Your output is to consist only of the line containing "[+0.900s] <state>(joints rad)" and the lines after it, through the end of the data, reproduced exactly.

- **Data provided**

- Opening Delimiter -

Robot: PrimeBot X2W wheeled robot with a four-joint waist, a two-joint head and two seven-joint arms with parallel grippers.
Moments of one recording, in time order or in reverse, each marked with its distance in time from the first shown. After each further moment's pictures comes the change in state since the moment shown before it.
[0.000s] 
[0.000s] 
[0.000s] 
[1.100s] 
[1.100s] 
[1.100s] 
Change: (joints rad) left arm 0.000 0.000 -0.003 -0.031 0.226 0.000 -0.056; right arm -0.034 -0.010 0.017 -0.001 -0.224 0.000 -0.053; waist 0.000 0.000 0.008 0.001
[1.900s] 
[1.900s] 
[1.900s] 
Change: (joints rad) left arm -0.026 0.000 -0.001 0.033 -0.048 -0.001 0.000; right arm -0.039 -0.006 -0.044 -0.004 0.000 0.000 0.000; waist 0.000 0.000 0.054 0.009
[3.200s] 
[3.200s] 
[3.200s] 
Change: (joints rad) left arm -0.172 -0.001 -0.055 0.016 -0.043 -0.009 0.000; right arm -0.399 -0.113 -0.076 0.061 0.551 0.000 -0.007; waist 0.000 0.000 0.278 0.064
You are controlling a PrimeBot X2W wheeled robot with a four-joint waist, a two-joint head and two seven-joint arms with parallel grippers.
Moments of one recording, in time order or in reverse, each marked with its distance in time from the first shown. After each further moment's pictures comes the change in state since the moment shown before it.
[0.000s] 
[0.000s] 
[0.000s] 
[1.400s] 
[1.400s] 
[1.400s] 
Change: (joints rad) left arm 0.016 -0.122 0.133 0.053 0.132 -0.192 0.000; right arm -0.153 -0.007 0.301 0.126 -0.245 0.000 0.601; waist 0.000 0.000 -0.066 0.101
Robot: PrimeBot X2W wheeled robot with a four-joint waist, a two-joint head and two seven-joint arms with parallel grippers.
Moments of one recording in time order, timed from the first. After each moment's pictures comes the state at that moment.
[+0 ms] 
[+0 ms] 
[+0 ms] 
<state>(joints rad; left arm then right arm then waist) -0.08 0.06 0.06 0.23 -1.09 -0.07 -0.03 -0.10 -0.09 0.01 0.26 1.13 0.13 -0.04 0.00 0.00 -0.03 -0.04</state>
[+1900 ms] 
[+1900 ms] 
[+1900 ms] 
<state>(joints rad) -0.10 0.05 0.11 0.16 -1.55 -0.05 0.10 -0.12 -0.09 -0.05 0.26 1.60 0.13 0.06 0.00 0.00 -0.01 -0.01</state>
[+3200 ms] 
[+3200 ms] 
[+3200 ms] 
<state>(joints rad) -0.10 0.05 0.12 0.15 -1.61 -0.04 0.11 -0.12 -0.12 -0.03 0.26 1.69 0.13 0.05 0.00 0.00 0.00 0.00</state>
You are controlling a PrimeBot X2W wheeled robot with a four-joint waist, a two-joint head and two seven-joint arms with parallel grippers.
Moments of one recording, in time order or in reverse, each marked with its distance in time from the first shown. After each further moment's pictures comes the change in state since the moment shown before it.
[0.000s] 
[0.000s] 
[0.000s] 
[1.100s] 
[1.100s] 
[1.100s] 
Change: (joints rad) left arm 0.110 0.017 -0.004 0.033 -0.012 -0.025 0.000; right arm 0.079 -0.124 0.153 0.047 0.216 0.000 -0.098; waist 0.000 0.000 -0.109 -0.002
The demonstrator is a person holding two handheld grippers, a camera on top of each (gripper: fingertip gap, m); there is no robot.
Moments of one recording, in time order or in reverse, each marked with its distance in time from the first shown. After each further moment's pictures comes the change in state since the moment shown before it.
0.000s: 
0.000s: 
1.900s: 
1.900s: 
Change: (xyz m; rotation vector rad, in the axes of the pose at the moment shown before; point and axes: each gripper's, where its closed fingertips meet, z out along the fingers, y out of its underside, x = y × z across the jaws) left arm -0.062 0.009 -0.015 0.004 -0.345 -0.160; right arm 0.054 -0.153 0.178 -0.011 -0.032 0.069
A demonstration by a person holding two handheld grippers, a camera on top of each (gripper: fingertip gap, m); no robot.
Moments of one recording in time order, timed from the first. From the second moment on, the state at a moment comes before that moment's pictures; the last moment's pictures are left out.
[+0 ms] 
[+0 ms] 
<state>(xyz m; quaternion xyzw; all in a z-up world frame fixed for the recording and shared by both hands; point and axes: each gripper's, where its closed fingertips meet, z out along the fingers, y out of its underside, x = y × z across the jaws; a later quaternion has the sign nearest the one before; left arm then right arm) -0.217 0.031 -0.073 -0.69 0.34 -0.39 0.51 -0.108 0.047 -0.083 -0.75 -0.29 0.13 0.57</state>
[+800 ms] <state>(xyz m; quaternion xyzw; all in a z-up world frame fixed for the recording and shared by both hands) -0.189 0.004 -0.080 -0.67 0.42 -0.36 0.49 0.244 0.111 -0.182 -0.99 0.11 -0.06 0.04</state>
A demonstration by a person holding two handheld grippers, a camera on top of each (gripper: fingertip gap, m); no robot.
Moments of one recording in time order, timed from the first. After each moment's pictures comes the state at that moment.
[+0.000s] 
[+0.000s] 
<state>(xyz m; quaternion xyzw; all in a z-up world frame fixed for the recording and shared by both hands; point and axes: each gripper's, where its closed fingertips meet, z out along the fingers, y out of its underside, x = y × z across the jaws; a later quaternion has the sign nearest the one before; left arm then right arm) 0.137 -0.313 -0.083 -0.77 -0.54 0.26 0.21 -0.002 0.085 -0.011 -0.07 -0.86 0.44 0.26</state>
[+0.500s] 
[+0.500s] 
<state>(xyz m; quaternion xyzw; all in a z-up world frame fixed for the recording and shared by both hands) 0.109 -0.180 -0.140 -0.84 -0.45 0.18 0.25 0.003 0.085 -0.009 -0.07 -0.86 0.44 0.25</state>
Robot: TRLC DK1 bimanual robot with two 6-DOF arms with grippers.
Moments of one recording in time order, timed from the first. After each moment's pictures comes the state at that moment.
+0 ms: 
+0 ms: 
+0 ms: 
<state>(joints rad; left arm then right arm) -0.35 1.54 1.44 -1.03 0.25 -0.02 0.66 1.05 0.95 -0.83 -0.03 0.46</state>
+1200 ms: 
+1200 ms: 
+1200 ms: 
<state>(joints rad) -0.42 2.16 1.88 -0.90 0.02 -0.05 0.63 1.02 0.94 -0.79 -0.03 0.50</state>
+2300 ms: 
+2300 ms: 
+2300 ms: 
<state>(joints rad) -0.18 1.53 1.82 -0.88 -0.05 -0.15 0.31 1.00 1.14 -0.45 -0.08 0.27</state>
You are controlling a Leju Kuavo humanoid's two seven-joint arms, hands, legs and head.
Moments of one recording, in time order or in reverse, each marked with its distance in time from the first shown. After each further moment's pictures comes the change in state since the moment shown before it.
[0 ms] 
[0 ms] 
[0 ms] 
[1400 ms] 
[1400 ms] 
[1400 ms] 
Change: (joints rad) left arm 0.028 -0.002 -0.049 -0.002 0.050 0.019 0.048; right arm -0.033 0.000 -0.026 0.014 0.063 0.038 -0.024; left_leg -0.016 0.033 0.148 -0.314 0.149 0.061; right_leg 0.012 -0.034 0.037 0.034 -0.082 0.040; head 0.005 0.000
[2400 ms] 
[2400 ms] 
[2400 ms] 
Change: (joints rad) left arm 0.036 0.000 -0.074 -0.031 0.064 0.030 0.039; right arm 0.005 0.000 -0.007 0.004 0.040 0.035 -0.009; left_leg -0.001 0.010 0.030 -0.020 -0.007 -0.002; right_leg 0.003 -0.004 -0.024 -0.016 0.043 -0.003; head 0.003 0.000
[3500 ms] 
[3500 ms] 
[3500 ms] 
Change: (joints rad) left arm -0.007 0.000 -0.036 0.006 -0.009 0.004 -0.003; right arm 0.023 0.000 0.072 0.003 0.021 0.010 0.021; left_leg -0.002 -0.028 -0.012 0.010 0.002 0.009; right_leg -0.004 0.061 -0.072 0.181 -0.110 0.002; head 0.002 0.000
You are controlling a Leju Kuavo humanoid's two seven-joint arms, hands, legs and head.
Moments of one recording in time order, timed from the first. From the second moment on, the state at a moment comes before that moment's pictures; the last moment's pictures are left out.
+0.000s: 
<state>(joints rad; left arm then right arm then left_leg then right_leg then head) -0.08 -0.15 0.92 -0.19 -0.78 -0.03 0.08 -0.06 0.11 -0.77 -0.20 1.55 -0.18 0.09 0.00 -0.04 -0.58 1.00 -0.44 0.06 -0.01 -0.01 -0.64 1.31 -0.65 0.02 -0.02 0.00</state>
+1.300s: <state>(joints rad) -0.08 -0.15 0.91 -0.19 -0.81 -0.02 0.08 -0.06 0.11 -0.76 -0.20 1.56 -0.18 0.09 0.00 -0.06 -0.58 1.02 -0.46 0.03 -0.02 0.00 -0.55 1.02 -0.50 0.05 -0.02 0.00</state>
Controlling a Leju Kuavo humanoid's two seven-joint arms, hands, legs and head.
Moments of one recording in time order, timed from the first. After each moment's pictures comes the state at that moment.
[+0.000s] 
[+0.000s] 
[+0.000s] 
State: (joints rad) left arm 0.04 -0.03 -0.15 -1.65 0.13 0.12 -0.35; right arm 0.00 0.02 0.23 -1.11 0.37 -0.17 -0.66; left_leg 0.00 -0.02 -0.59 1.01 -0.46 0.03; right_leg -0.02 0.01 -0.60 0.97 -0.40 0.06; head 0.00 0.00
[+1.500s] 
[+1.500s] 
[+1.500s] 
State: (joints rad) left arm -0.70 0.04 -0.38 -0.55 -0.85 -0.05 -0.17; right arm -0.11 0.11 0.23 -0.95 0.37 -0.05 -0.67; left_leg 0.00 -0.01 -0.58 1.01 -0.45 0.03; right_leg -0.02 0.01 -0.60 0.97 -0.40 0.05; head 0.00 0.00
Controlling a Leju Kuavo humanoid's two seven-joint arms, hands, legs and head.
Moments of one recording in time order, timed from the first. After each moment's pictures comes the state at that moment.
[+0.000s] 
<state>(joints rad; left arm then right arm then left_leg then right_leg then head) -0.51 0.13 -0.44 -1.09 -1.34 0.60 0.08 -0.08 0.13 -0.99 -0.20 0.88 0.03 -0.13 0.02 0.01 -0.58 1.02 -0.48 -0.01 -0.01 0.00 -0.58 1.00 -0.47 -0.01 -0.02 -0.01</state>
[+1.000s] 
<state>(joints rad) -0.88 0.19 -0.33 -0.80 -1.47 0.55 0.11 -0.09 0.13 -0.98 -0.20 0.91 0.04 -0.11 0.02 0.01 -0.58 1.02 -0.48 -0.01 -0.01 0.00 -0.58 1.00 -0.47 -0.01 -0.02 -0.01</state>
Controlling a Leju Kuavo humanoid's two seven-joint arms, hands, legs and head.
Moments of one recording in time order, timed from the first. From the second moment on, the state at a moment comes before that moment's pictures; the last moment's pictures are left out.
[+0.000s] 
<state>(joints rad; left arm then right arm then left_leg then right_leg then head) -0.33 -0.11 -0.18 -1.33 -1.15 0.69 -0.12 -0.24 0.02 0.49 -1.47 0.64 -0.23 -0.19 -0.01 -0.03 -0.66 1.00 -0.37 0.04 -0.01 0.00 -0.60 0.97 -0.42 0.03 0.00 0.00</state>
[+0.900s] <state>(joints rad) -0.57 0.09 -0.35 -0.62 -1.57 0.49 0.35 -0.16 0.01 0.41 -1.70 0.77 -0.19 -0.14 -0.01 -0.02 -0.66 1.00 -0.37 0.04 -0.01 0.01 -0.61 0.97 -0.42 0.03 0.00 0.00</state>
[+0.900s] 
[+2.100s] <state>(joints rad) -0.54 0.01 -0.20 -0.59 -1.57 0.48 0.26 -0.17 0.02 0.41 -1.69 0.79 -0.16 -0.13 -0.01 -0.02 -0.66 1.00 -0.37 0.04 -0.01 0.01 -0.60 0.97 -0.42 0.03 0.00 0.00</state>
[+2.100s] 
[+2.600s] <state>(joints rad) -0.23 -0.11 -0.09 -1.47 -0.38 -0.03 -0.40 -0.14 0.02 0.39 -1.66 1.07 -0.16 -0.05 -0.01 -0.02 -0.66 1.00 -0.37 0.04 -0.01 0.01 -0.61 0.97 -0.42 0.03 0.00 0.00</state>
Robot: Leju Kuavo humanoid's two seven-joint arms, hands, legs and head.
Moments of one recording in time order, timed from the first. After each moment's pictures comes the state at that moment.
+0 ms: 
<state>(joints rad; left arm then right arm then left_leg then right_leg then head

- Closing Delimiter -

- **Exercise solution**
[+0.900s] <state>(joints rad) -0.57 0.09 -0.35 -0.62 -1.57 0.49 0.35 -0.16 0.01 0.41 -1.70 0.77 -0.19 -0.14 -0.01 -0.02 -0.66 1.00 -0.37 0.04 -0.01 0.01 -0.61 0.97 -0.42 0.03 0.00 0.00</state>
[+0.900s] 
[+2.100s] <state>(joints rad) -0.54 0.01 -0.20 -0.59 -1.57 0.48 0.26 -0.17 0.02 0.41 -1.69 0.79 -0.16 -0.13 -0.01 -0.02 -0.66 1.00 -0.37 0.04 -0.01 0.01 -0.60 0.97 -0.42 0.03 0.00 0.00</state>
[+2.100s] 
[+2.600s] <state>(joints rad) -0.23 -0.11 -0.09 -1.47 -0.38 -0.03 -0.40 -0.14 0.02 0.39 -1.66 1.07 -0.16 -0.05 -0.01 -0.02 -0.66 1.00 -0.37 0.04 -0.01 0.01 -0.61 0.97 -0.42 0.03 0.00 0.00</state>
Robot: Leju Kuavo humanoid's two seven-joint arms, hands, legs and head.
Moments of one recording in time order, timed from the first. After each moment's pictures comes the state at that moment.
+0 ms: 
<state>(joints rad; left arm then right arm then left_leg then right_leg then head

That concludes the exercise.